- **EXERCISE**:
Would you filter these records and copy every line that has the word "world"?

BEGIN PROVIDED RECORDS

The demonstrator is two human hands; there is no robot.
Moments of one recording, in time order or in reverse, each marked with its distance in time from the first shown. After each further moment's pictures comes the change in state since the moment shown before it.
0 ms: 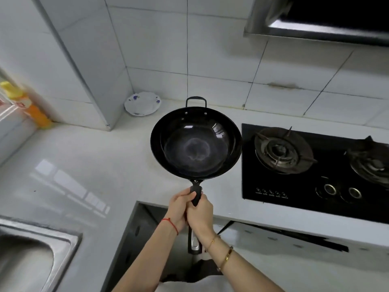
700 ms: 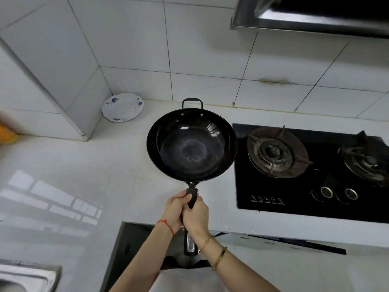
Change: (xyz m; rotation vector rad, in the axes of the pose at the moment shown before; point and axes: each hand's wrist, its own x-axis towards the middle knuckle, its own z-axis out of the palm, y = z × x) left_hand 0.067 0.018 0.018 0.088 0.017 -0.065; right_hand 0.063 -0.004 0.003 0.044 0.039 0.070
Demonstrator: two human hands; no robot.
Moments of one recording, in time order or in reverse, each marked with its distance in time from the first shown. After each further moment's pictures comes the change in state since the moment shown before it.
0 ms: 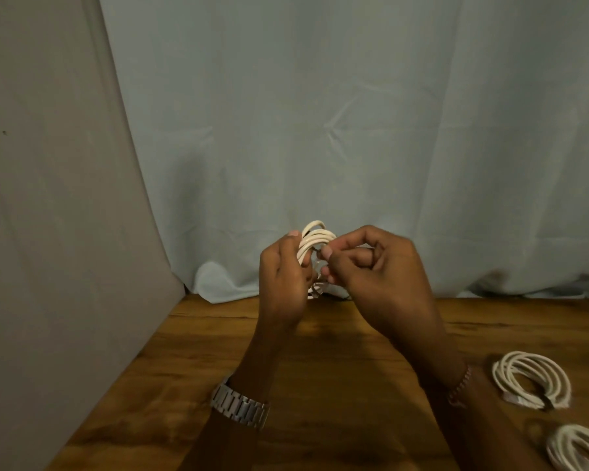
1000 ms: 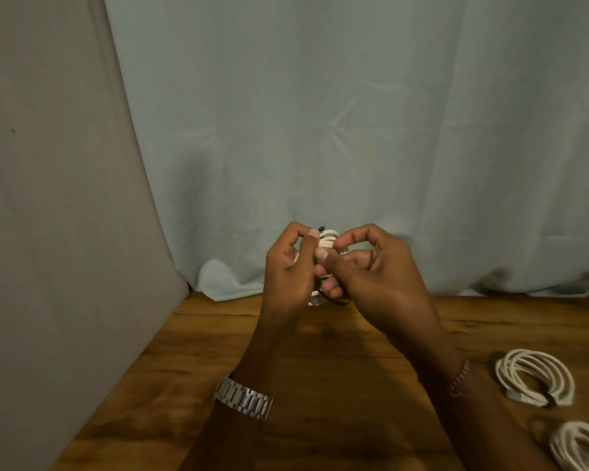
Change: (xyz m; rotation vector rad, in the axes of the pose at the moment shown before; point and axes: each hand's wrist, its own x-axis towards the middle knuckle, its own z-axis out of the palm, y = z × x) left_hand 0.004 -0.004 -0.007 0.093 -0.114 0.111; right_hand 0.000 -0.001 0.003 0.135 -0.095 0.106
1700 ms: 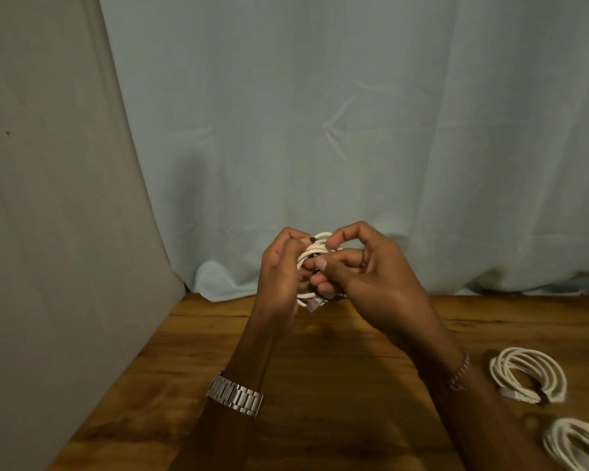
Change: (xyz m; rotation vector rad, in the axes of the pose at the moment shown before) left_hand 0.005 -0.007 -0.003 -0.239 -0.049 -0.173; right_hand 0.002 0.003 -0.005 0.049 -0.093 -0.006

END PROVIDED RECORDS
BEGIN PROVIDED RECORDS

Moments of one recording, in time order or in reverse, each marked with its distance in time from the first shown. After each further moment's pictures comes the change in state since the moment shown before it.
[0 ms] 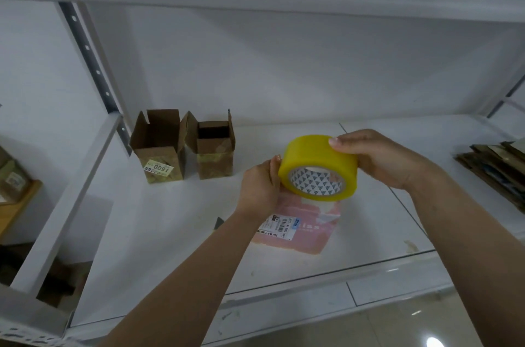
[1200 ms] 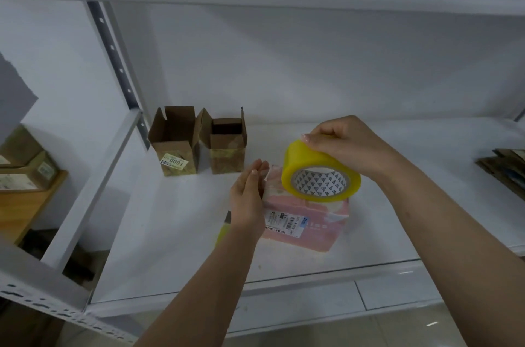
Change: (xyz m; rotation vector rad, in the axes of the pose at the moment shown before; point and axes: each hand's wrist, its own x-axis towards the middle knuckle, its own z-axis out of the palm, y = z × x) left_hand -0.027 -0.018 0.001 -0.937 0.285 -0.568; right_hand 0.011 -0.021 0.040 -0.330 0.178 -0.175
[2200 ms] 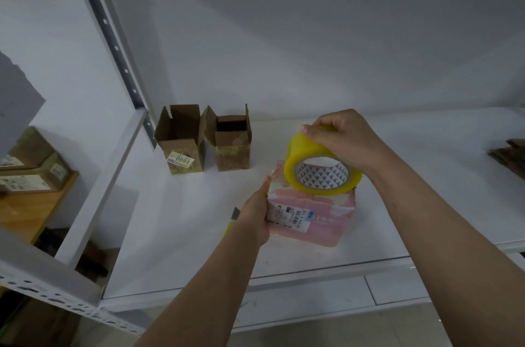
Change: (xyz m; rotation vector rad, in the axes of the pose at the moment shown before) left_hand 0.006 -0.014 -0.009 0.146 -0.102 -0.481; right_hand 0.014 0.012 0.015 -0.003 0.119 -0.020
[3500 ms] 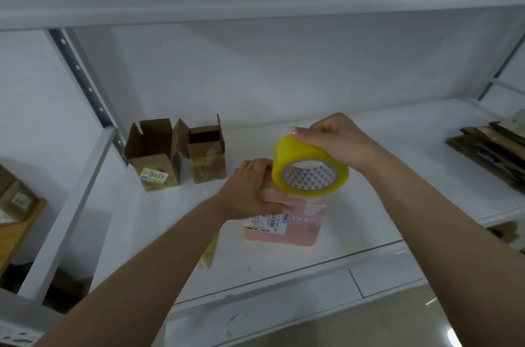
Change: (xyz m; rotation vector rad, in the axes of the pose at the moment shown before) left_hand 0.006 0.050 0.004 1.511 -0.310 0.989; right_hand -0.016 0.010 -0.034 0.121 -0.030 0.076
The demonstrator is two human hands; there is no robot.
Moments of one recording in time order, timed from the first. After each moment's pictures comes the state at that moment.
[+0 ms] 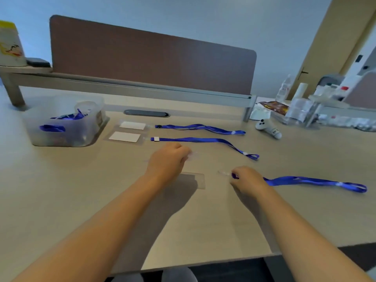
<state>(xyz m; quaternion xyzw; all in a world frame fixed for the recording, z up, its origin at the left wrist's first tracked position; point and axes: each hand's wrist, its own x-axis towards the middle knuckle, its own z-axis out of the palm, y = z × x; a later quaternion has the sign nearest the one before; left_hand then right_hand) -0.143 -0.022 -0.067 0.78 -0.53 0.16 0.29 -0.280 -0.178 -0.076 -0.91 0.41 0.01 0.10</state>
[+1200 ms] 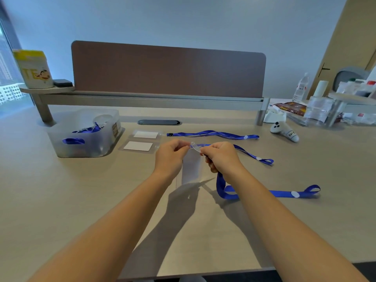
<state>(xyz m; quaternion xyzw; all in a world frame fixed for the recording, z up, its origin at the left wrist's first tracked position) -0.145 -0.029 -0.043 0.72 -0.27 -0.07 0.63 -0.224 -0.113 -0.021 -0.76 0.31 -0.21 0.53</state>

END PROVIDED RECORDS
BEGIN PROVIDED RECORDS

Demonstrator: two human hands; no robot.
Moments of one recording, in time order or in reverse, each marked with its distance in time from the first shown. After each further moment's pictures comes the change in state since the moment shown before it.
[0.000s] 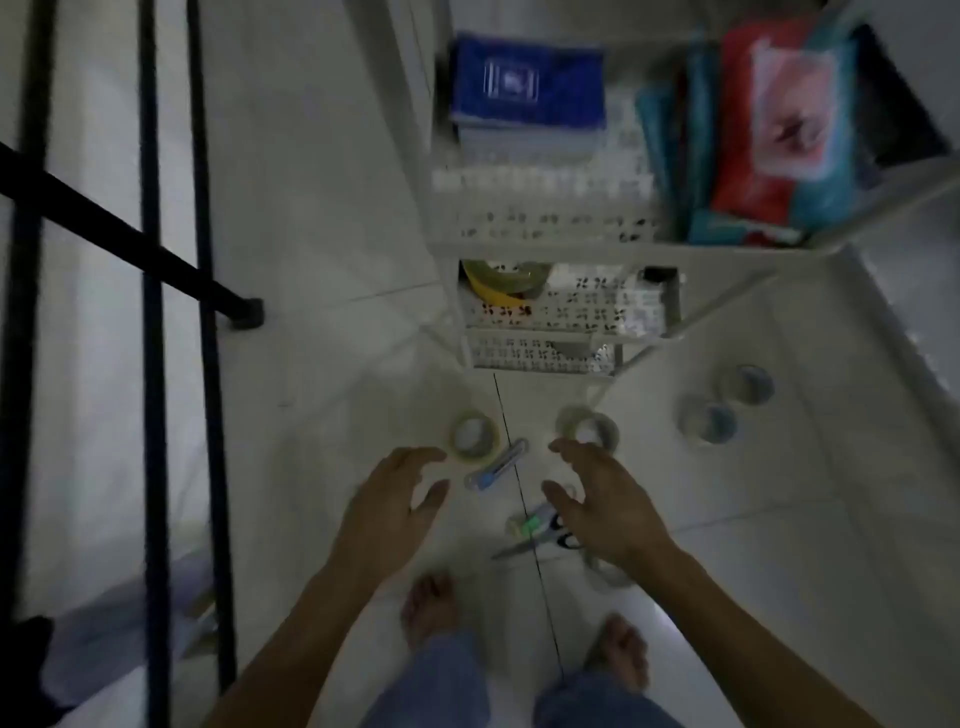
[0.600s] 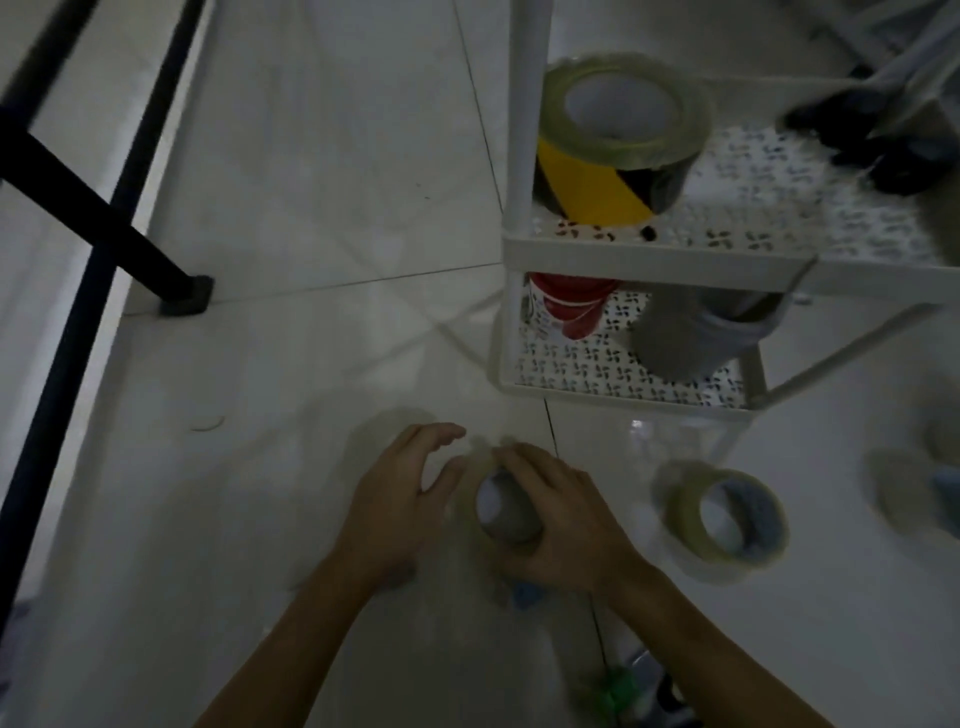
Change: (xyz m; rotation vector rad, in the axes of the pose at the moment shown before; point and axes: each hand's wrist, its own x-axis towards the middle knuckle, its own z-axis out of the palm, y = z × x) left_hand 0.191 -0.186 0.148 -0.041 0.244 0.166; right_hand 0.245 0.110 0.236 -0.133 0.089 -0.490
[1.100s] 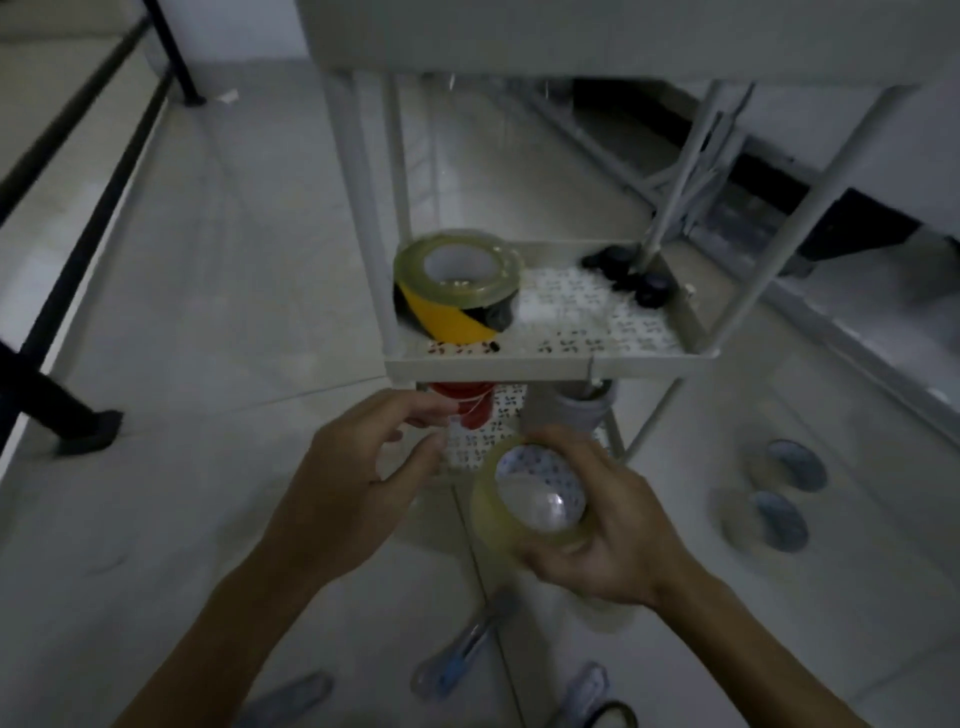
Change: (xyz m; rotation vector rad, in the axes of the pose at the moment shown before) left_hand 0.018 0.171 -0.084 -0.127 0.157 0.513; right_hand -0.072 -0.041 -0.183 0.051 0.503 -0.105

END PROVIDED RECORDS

- **EXERCISE RESULT**:
<state>(xyz m; quaternion xyzw; all in a world frame fixed for the recording, z up, its origin at the left wrist's first tracked position; point and axes: each hand's wrist, its own x-axis towards the middle knuckle, its own z-axis out of the palm, y = z × x; a later quaternion has the sign nearest the one before; left_hand then right_hand) -0.143 -0.022 -0.067 0.78 -0.53 0.16 0.29 -0.280 -0.178 -0.076 -0.91 0.41 0.01 0.10</state>
<state>(xyz m; quaternion xyzw; all in a world frame fixed for the recording, z up, its origin at the left wrist's first tracked position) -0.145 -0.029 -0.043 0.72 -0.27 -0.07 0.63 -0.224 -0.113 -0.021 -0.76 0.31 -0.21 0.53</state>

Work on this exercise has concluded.